## [What to work on]
Go through the data below. List every line that holds the word "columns".
*** Opening of Input for this task ***
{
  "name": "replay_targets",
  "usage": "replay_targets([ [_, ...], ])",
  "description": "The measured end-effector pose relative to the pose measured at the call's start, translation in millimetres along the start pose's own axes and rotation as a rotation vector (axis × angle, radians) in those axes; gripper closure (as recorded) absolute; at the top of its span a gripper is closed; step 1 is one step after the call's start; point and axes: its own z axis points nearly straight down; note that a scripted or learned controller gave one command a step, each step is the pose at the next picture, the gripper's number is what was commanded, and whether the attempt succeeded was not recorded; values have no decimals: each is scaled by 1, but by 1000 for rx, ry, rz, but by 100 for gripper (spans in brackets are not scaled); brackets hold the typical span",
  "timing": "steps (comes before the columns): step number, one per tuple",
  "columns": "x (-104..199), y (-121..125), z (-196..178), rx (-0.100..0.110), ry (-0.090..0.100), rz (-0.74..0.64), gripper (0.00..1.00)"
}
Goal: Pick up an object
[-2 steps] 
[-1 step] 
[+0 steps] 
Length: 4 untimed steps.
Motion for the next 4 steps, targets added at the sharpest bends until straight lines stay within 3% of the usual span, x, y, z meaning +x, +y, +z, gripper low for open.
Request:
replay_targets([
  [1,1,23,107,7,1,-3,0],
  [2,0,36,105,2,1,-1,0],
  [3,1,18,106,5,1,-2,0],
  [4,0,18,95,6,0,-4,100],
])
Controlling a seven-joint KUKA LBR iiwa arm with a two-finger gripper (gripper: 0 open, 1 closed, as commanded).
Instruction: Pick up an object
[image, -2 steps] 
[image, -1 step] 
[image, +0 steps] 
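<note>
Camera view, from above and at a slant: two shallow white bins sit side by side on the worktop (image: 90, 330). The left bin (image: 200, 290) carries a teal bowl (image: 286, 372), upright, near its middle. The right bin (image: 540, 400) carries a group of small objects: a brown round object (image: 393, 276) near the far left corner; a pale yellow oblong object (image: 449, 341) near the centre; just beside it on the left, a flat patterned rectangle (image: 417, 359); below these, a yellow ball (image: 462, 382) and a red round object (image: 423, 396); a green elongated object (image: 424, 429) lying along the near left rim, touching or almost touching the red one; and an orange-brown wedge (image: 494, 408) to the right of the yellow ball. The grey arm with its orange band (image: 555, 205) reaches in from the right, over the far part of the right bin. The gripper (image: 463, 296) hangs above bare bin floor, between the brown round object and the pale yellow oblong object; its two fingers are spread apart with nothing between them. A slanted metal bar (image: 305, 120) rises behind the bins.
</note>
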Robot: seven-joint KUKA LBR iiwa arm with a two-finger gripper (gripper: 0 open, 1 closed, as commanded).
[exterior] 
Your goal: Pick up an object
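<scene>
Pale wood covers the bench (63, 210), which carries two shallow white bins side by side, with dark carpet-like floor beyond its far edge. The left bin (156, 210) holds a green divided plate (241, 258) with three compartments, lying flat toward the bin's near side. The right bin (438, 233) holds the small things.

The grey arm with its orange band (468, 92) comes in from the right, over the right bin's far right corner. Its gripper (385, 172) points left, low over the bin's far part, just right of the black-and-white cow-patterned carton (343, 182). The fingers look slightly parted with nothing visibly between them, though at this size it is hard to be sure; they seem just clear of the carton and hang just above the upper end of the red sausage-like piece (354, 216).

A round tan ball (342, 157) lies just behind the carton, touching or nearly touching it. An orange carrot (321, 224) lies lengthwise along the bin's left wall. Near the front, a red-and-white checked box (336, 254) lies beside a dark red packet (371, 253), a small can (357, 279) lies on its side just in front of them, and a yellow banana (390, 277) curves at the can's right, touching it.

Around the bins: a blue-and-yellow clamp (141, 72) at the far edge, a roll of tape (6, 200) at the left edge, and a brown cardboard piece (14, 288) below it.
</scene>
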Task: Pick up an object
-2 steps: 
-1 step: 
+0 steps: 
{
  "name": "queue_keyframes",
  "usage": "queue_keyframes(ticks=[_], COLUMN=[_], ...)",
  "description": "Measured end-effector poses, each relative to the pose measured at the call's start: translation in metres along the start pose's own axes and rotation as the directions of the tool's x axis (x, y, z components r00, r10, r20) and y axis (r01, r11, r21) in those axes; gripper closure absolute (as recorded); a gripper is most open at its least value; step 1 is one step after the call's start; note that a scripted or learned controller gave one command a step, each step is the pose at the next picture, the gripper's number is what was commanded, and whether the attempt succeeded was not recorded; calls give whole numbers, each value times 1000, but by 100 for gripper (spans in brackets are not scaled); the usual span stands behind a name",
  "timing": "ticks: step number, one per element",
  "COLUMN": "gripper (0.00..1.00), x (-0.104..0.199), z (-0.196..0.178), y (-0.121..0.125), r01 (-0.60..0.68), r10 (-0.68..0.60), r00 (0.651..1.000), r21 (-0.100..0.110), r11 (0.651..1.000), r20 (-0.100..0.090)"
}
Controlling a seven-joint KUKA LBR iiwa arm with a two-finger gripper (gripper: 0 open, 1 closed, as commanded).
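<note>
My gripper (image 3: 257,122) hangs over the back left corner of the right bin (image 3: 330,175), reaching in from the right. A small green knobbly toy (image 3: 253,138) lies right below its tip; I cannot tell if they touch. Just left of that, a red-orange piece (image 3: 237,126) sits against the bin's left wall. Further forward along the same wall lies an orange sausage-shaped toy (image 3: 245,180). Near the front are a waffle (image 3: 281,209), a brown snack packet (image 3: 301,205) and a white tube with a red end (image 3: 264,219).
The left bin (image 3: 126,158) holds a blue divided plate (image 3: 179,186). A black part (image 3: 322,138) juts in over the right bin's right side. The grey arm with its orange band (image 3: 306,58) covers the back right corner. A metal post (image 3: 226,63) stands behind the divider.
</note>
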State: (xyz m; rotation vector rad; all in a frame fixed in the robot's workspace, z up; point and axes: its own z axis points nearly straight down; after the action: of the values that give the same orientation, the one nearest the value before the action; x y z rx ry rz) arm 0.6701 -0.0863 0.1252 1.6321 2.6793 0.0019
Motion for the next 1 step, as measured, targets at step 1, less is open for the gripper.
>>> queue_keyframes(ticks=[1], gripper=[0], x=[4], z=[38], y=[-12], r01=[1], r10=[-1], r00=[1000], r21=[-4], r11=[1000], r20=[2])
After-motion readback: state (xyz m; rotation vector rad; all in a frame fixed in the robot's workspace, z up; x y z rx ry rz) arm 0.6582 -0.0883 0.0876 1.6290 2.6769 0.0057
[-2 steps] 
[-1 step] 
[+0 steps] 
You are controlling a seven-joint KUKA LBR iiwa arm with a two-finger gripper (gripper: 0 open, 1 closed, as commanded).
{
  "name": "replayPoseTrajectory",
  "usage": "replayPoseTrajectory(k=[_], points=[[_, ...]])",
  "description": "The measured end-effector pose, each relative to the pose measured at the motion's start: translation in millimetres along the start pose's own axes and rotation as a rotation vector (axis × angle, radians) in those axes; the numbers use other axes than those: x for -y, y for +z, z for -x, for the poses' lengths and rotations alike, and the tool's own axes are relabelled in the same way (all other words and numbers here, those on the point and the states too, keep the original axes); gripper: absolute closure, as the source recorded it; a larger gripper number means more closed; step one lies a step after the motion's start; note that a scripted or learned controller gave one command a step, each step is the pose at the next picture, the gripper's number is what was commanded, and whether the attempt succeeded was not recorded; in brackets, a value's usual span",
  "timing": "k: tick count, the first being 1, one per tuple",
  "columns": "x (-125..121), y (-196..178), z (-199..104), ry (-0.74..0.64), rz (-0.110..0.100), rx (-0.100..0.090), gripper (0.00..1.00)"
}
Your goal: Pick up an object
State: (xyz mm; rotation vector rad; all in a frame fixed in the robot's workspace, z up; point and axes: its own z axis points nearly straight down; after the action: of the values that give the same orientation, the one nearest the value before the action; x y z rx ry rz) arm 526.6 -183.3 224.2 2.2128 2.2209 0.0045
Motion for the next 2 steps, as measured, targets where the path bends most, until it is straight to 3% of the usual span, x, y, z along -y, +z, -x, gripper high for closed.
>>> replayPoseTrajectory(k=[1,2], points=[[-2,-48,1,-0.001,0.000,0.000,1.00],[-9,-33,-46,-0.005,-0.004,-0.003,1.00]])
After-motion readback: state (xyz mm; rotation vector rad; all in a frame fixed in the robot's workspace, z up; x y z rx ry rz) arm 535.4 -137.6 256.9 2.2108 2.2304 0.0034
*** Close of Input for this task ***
## [Expected output]
  "timing": "steps (comes before the columns): step number, one per tuple",
  "columns": "x (-104..199), y (-121..125), z (-196..178), rx (-0.100..0.110), ry (-0.090..0.100), rz (-0.74..0.64), gripper (0.00..1.00)"
  "columns": "x (-125..121), y (-196..178), z (-199..104), ry (-0.74..0.64), rz (-0.110..0.100), rx (-0.100..0.090), gripper (0.00..1.00)"

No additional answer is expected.